Efficient API usage is essential when integrating with Recurly’s API. While real-time requests ensure the most accurate billing and subscription information, there are many cases where relying on cached data provides better performance, lower latency, and healthy rate-limit usage.
This article explains when cached responses are appropriate and when you should always use fresh, real-time API calls.
When Cached Responses Are Preferable
Caching is ideal for data that does not change frequently or for UI elements prone to high traffic.
| Recommended for Caching | Reason |
|---|---|
| Plans | Rarely updated once configured. |
| Add-ons | Stable pricing/structure; low update frequency. |
| Coupons | Usually pre-configured and static. |
| Site settings / configuration | Ideal for front-end rendering without repeated API calls. |
| High-traffic UI components | Prevents accidental rate-limit exhaustion. |
Tip: If your integration consumes webhooks or external systems like Braze or QuickBooks Online, you often receive real-time updates automatically — eliminating the need to poll the API.
When You Should Avoid Caching
Cached data should never be used where financial accuracy or real-time billing state matters. In these situations, always use live API calls.
| Avoid Caching | Reason |
|---|---|
| Subscription state | Status may change due to billing events, pauses, or renewal timing. |
| Delinquency / dunning status | Time-sensitive for revenue recovery flows. |
| Invoice or transaction status | Financially critical — must be accurate. |
| Payment method validity | Bank or network responses can update at any time. |
| Refund or adjustment state | Impacts customer balances and reporting. |
Important: Never rely on cached data for anything that influences billing logic, tax calculation, financial reconciliation, or compliance workflows.
Practical Examples
Good Uses of Caching
- Rendering a product catalog (plans/add-ons/coupons) on your website.
- Reducing extraneous API calls from client-side UIs.
- Storing static site settings retrieved at application startup.
- Improving load times for checkout flows by minimizing repeated reads.
Bad Uses of Caching
- Checking whether a subscription is active or past due.
- Deciding whether to attempt billing or renewal operations.
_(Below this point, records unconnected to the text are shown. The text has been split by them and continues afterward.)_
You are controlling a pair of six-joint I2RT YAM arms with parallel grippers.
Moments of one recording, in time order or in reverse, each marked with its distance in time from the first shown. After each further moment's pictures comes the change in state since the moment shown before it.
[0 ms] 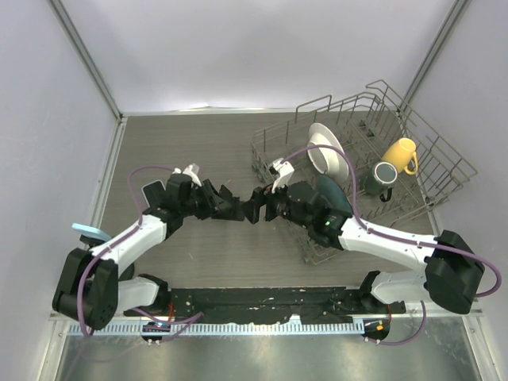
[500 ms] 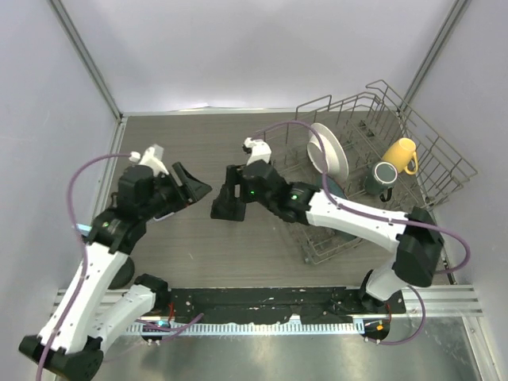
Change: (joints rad) left arm 0.000 -0.422 0.356 -0.632 -0.114 0.037; right arm 0.067 0.253 0.443 -0.422 0.293 0.104
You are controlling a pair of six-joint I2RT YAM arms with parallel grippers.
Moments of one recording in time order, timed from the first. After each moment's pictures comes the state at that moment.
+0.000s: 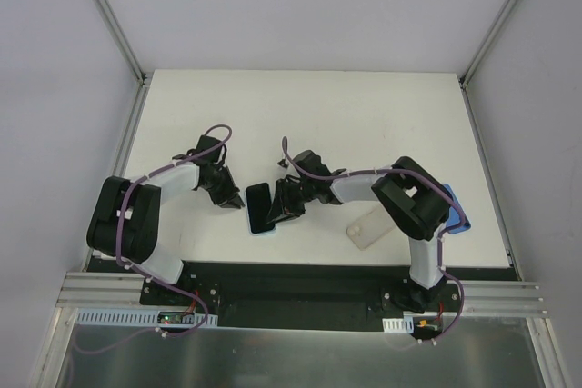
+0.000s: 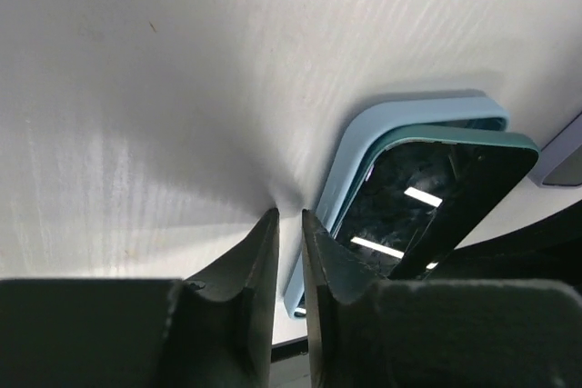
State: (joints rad) left arm -0.24 1.55 0.78 -0.49 0.31 -0.73; right arm 0.83 1.97 1.02 0.08 -0.65 0.82
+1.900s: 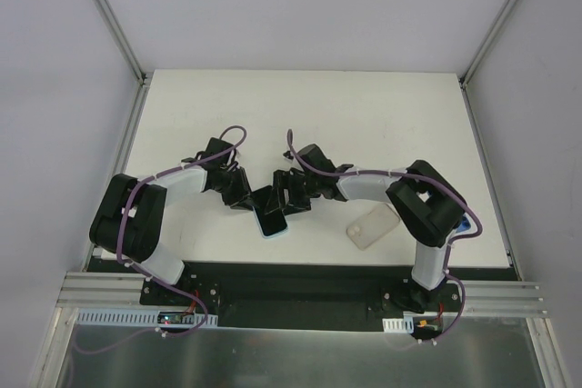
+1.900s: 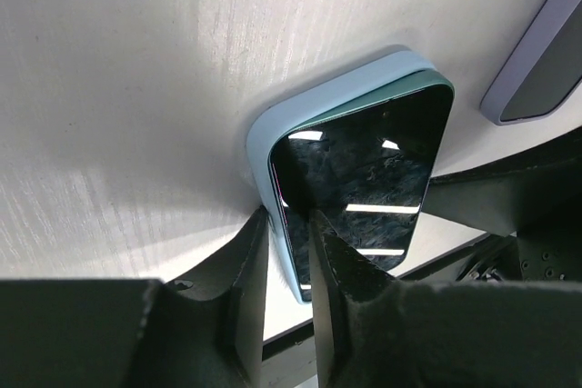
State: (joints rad) left arm -0.33 1.57 0.75 -0.37 0.44 -0.70; right arm 0.83 1.87 1.03 -0.03 -0.50 0.73
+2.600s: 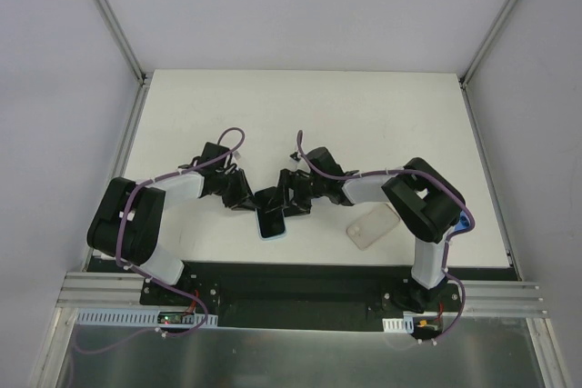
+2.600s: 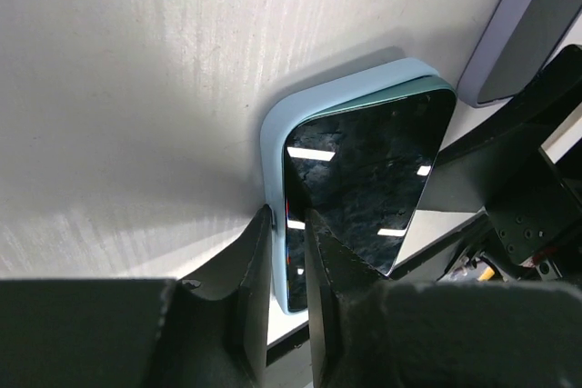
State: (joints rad) left arm -0.31 1.54 0.68 -0.26 0.52 -0.69; right arm 0.77 1.90 0.92 0.24 -0.66 0.90
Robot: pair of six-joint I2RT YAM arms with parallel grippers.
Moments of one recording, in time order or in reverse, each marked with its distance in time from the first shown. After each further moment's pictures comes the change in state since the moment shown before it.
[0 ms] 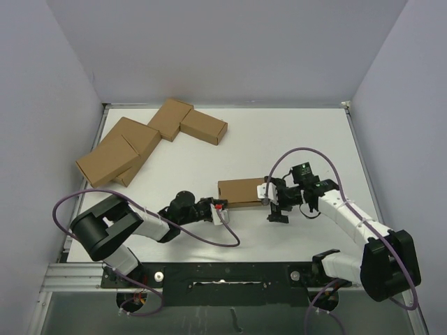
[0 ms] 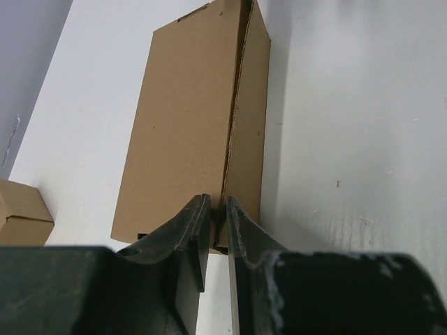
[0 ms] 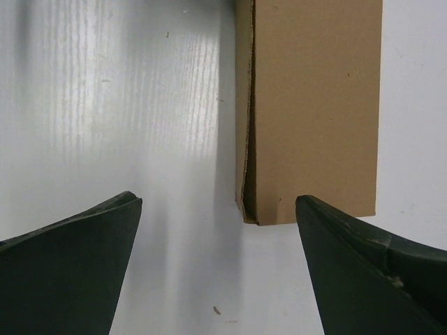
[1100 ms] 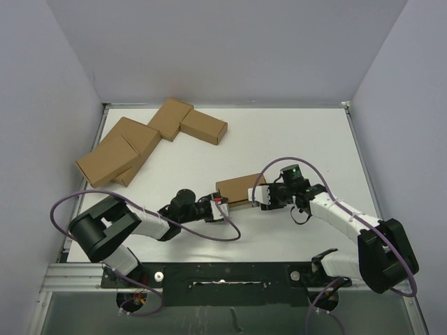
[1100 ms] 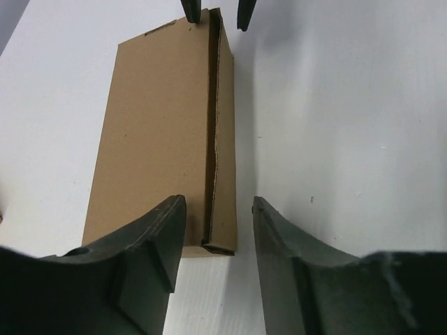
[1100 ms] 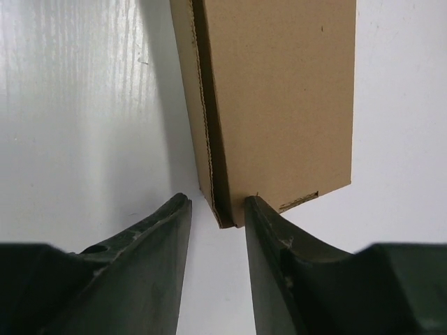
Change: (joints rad) left arm 0.006 0.000 0.021 -0.026 0.042 -0.133; right arm 0.110 0.065 -0.089 0.332 0.309 -0.019
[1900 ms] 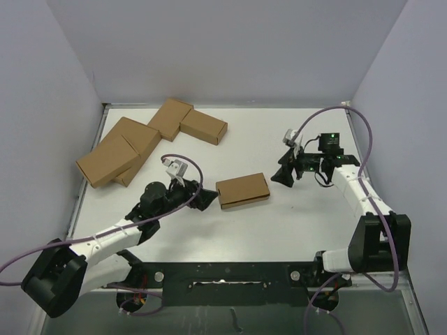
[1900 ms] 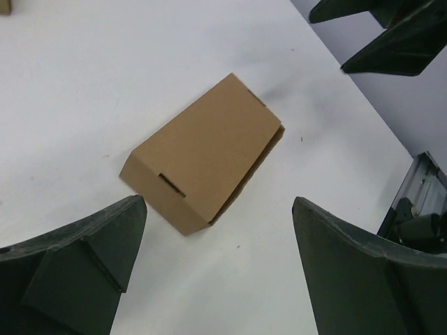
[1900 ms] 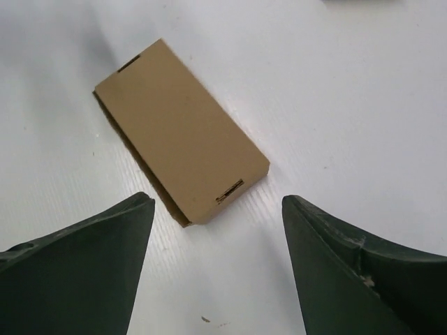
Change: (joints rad) left arm 0.161 -0.518 -0.002 -0.356 -0.161 -0.998; right arm -0.361 0.060 0.314 -0.214 -0.512 0.473
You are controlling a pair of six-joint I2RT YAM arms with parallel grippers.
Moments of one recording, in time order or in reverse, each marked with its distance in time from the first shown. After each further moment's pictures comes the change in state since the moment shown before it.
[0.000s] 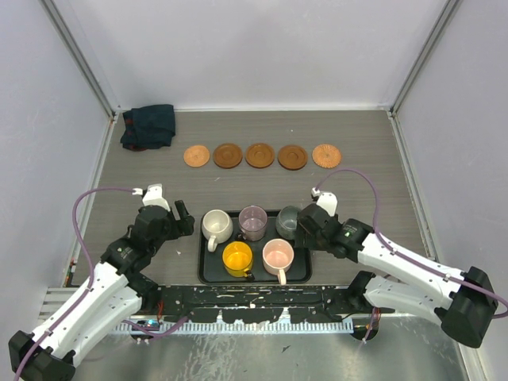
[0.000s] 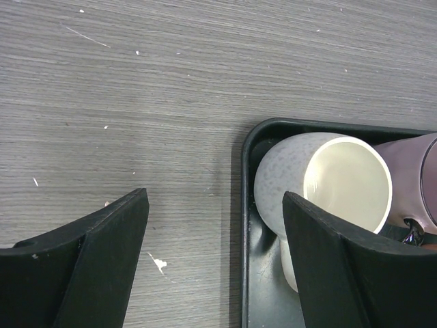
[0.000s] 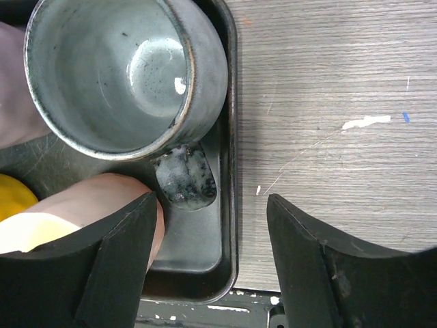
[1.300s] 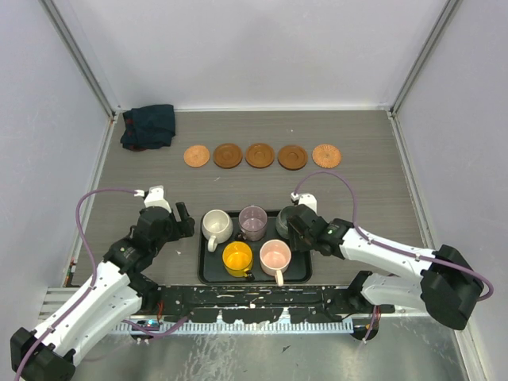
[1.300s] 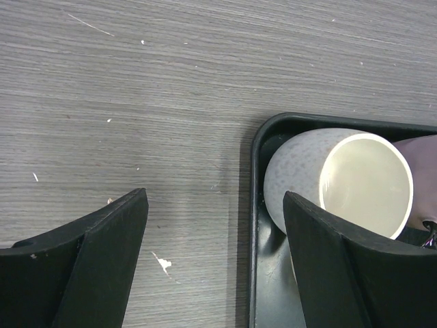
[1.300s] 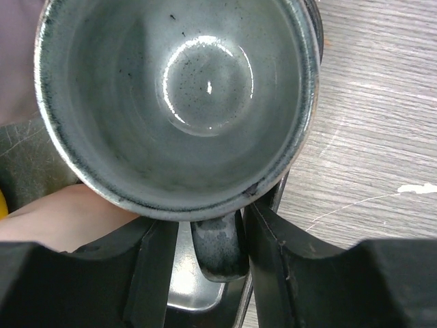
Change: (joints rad) left arm 0.000 0.015 -0.030 0.018 -0.008 -0.003; right arm 0.000 0.177 -0.063 0.257 -0.099 -0.230
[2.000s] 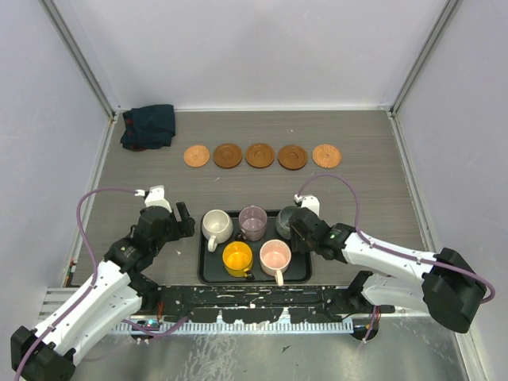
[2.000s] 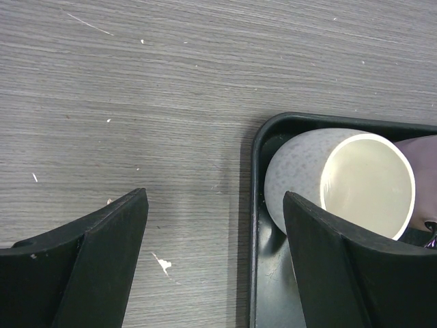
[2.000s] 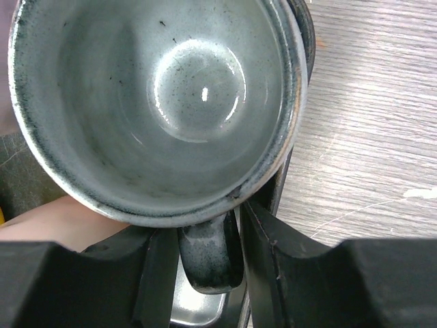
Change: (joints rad) left arm 0.000 0.011 0.000 0.006 0.000 0.002; right arm 0.000 -0.024 -0.067 0.078 0.019 0.026
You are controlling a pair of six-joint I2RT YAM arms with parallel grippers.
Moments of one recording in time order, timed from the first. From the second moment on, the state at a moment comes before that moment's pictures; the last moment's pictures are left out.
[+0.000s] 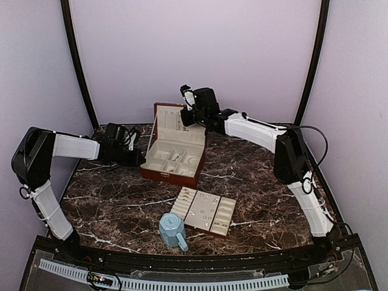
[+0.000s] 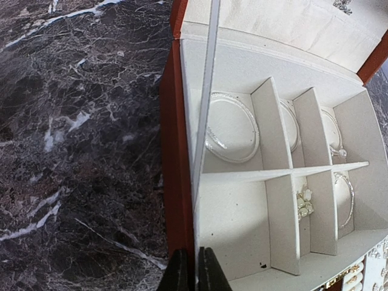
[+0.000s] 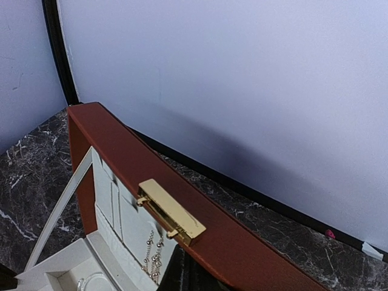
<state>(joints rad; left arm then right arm) -0.31 1.75 0.99 -0.08 0.25 -0.20 0.73 2.46 2.29 -0.15 0.16 0.00</state>
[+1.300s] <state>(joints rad) -0.32 1.74 0.99 -0.08 0.26 -0.22 0.73 2.38 2.07 0.09 0.13 0.07</state>
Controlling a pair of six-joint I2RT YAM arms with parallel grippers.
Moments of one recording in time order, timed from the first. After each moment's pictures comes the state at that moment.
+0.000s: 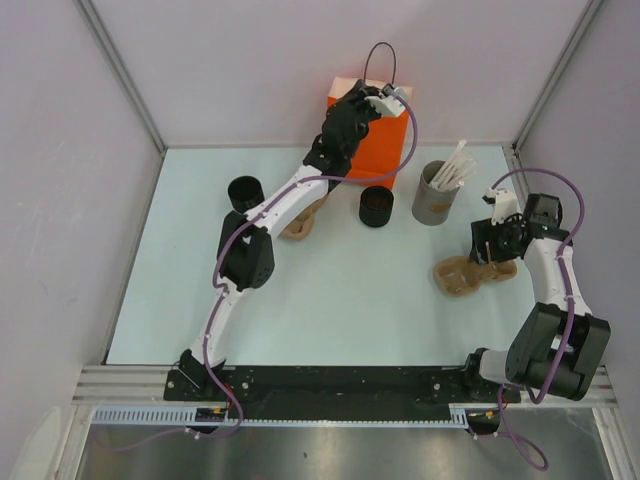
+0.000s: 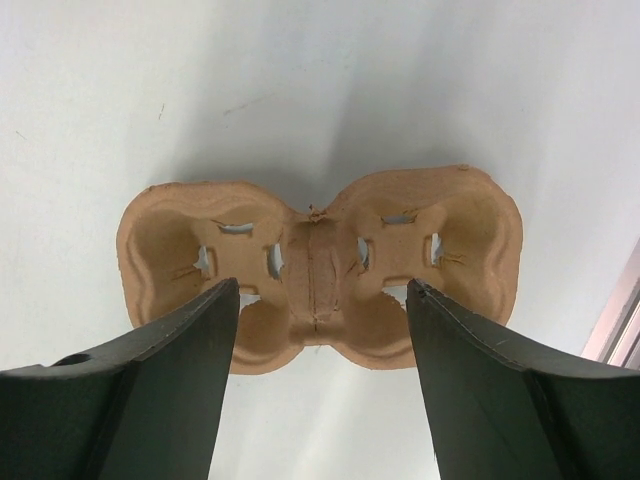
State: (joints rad) left arm -0.65 2.37 2.30 0.33 -0.24 0.89; right arm -0.32 1.31 0.95 -0.63 -0.39 -0.50
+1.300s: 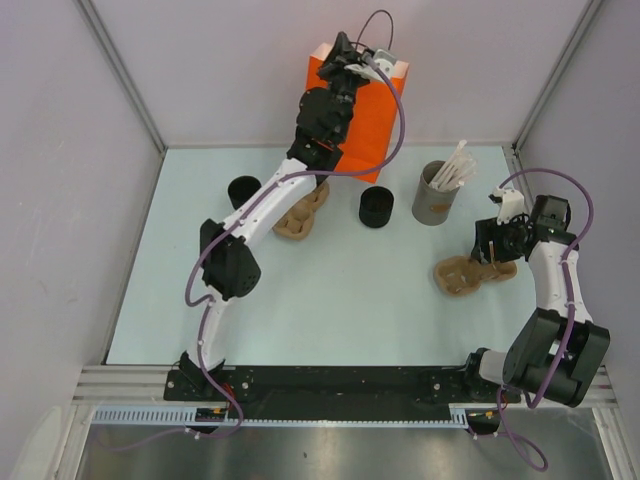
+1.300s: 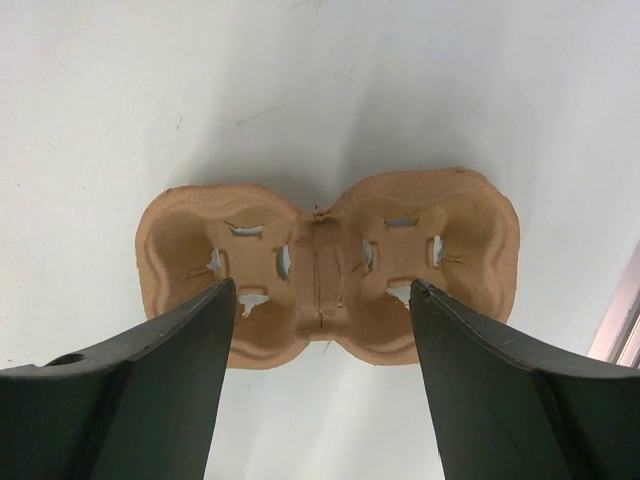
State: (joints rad) left arm -0.67 2.22 2.30 0.51 -0.33 0.90; right arm -0.36 1.28 0.95 -0.64 -0.45 -0.49
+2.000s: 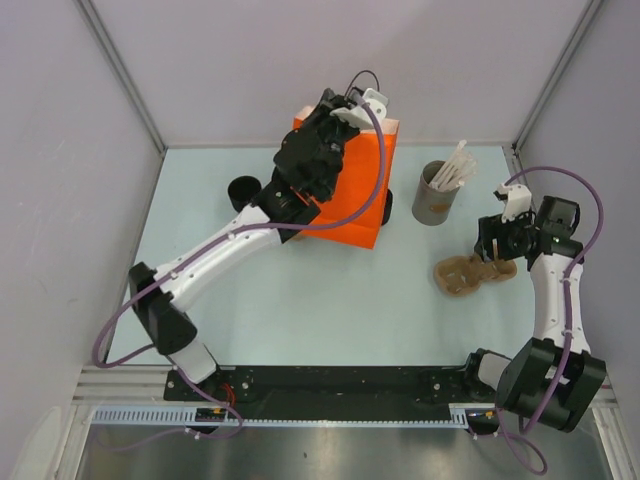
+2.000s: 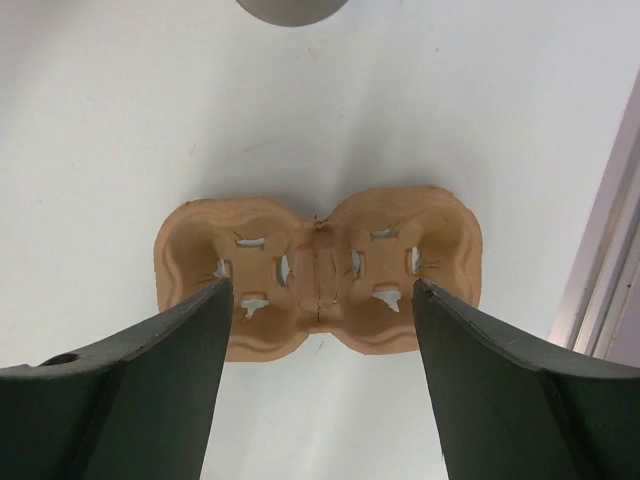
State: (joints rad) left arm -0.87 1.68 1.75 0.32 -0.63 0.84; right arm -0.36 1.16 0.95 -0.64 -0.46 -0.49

- Displaying an invoice balance or transaction state.
- Confirming whether payment information is still valid.
Best Practices
- Cache static or slow-changing objects only.
- Leverage webhooks to invalidate or update cached objects proactively.
- Adopt a “live-first” approach for anything in the billing or payments lifecycle.
- Monitor API usage dashboards to ensure your application isn’t approaching rate limits.
Summary: Cache static data. Use fresh API calls for billing-critical or time-sensitive operations.